Below are suggestions for larger problem, which could be submitted a part of the end-of-course examination. You may need to read parts of the ORCA manual, in order to perform some of these tasks.

1. Find out how to perform constrained geometry optimizations in ORCA. Re-optimize the geometry under the constraint that the H-O-O-H dihedral remains equal to given value (e.g. 90°). Repeat the calculation at a whole set of values (e.g., from 0° to 180°, in steps of 15°). This task can also be automated as a "potential energy scan" (look for it within the ORCA manual). Collect the results and plot the total energy and any other interesting quantities (e.g., O-O bond length, atomic charges, etc.) as a function of this dihedral angle.

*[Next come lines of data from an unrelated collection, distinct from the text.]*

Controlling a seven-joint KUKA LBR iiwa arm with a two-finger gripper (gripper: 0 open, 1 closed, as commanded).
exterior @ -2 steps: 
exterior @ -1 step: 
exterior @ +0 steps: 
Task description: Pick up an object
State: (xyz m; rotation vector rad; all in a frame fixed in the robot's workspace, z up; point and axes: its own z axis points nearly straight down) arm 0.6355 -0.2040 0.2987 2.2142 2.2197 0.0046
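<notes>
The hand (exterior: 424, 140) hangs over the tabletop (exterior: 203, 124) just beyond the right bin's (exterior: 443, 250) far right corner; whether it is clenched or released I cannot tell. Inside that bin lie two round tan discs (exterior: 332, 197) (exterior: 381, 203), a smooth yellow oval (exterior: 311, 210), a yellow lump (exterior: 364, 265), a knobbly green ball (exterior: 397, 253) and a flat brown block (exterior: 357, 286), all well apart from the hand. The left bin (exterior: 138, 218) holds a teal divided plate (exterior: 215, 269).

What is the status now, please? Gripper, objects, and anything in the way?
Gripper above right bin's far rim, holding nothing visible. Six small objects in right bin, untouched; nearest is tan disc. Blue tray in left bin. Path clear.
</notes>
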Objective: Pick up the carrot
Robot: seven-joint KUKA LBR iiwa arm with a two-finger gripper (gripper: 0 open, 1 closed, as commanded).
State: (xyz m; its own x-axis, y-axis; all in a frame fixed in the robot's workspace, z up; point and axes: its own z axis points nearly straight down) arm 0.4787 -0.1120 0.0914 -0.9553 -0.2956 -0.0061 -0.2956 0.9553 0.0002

Discuss the results.

2. Construct a new input file with H$_2$O$_2$ surrounded by a reasonable number of water molecules (you can "draw" them using [Avogadro](https://avogadro.cc/)). Re-optimize the geometry, starting from several different initial coordinates. How many local energy minima can you find? Which is the most favourable one? Produce some plots to illustrate these results. Compare the computed properties of H$_2$O$_2$ in this "explicit solvent" with those from the "implicit solvent" calculation (see above).

2. Use the previous methods to study one larger, completely different molecule. For example: diborane, N-methylacetamide, biphenyl, para-nitroanyline, nickel tetracarbonyl, etc.. Find information about the molecule and perform some interesting calculations on it, using the previous methods. Discuss the results.